Parallel with these efforts to improve the physical integrity of buildings and facades, Wellington City Council has also sought to increase the speed at which it can assess how any further earthquake affects critical buildings in the city. To do this, the city aims to have accelerometers (a device which measures acceleration forces from events like earthquakes) installed in 400 buildings around the city. The aim is to have some of the information available publicly, and the City has brokered partnerships with the Universities of Auckland and Tokyo to assist with data analysis and structural assessments to inform decision making about evacuations and building safety following seismic events.
In the face of inertia, financial constraints, and limited timeframes the City was able to deliver on a very public campaign to improve building façade integrity and public safety. Within 18 months of the introduction of legislation and associated support mechanisms all 113 unreinforced masonry buildings have completed the required upgrades.
The City’s resilience team, and by extension the City Council, developed new ways of working with the community that has earned them a reputation for flexibility, resourcefulness and inclusiveness – executing within a challenging public policy scenario, creating strong relationships with building owners, and using multiple levers to achieve their goals.

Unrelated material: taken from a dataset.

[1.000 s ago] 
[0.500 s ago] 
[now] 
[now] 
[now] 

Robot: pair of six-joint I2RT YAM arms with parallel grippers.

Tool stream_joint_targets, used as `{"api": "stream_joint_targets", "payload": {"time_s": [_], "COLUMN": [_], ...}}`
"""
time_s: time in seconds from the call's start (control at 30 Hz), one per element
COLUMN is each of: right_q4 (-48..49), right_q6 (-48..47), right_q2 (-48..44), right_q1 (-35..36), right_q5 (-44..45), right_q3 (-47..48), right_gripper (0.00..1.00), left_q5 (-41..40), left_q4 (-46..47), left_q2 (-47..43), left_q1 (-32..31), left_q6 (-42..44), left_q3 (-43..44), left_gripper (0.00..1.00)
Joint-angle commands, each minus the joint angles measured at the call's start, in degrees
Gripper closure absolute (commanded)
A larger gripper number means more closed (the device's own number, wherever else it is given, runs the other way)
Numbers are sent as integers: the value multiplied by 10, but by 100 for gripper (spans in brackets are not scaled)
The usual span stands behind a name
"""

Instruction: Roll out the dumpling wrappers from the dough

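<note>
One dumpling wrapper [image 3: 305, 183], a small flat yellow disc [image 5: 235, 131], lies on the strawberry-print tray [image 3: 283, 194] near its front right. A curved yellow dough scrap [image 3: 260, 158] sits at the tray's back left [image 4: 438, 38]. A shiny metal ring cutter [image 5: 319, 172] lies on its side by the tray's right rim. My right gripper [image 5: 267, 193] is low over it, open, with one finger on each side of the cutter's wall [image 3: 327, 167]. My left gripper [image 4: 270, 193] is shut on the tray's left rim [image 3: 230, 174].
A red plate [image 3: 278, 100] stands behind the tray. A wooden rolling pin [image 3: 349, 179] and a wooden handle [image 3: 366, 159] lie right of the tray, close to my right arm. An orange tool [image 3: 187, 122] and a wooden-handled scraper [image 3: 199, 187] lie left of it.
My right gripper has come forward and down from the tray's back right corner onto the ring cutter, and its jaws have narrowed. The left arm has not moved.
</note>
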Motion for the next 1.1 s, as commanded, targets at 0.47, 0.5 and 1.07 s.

Thanks to the clear and consistent public information campaigns and engagement that supported the project, the Council raised public awareness and created public demand for access to information about earthquake code compliance and a private sector push for compliance above the minimum standard. Property managers from government buildings, banks and university voluntarily choose to occupy only buildings that meet 80% of code or more. Other major employers and homebuyers are following suit creating marketplace demand for increased safety standards across the city. Wellington used clear, consistent, and informative messaging to enlist the help of the community and private sector to create a marketplace for building safety and created demand for a safer city that is better able to whether times of crisis.

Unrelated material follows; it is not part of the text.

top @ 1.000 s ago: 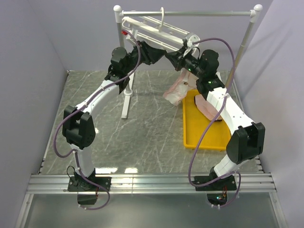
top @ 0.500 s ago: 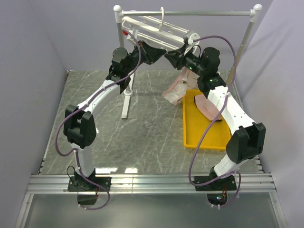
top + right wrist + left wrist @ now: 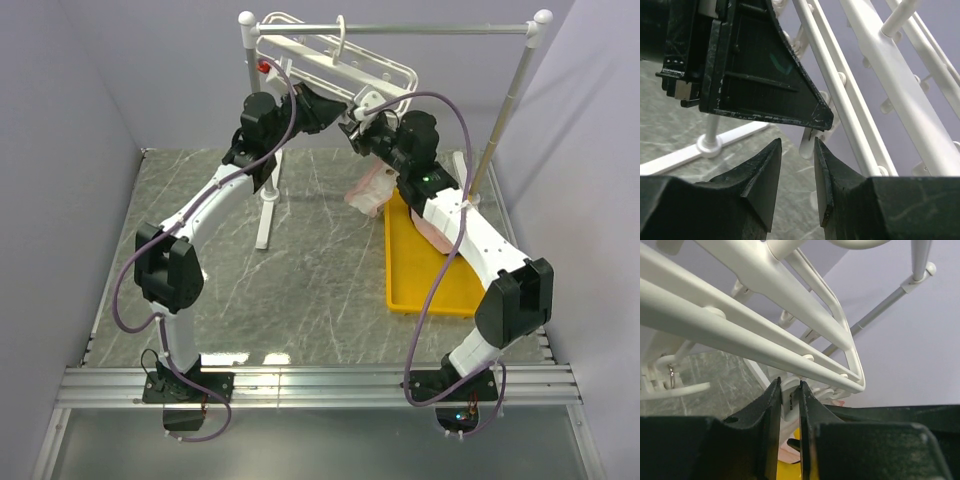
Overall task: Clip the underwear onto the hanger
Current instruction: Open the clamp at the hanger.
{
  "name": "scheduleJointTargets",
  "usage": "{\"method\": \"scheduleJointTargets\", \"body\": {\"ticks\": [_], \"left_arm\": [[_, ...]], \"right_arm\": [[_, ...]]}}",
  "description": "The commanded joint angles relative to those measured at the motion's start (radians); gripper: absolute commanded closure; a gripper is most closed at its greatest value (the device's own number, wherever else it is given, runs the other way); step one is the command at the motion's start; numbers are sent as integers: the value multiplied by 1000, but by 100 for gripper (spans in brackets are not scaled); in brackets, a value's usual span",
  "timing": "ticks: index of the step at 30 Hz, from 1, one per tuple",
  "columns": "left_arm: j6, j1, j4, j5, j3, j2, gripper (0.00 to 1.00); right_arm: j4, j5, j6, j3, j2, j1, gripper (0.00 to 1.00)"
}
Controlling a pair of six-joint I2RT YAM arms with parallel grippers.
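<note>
The white hanger point(image 3: 335, 55) hangs by its hook from the grey rail, and its bars point(image 3: 765, 340) fill the left wrist view. My left gripper point(image 3: 338, 108) is shut on one of its small white clips point(image 3: 789, 399). My right gripper point(image 3: 360, 128) faces it from the right and stands open just under that clip point(image 3: 807, 145), with nothing between its fingers. A pale pink underwear point(image 3: 372, 188) sits below the grippers; its top is hidden behind the right arm, so I cannot tell whether it hangs or lies. Another pink underwear point(image 3: 432, 225) lies in the tray.
A yellow tray point(image 3: 425, 290) sits on the marble table at the right. The grey rail stand point(image 3: 400, 28) with white ball ends spans the back, its left leg and foot point(image 3: 265, 215) beside my left arm. Purple walls close in on both sides.
The right gripper has opened and moved left and up towards the left gripper. The left gripper has closed on the clip. The hanger's right end has swung upward.
</note>
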Motion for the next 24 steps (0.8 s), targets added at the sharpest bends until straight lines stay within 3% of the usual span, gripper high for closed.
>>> {"method": "scheduleJointTargets", "body": {"ticks": [1,10,13,14,15,17,22,24], "left_arm": [[-12,-18,-117,-84,77,-26,100],[-15,-43,-159,-92,101,-30,100],[-26,-41,-164,-84,108,-25,99],[-33,-43,-168,-80,109,-23,97],[-32,-43,-168,-77,114,-25,88],[-29,-41,-145,-72,105,-34,83],[-35,-14,-93,-49,77,-49,57],[-39,6,-50,-28,46,-62,58]], "right_arm": [[51,90,-117,-14,-44,31,61],[73,203,-235,20,0,70,67],[57,196,-243,37,14,73,79],[54,187,-241,37,16,73,88],[56,182,-235,32,16,73,93],[53,161,-221,31,11,71,100],[17,82,-114,52,0,27,100],[-9,38,-74,86,5,13,100]]}}
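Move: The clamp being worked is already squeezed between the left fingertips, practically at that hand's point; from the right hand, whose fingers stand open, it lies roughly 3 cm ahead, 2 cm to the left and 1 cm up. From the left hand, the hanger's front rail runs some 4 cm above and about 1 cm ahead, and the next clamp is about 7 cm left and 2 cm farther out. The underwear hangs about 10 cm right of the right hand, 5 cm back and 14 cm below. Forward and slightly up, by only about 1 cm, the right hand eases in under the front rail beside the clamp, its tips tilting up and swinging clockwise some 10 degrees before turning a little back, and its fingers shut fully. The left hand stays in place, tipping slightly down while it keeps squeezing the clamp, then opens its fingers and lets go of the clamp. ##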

The accelerometers and university partnerships have reduced the time it takes to understand the extent of shaking following a seismic event from six weeks to 30 minutes.
Within 18 months of the 2016 earthquake and the subsequent release of Wellington’s Resilience Strategy, the city is a less vulnerable place. Scientists are currently recalculating complex models to show the expected reduction in fatalities due to these interventions. The City Council also has a strong foundation on which to continue to strengthen the city’s built environment and improve its resilience thanks to key innovations that led to the success of this work: Adopting a case management approach that put people, rather than legislation or infrastructure, at the center of its objectives.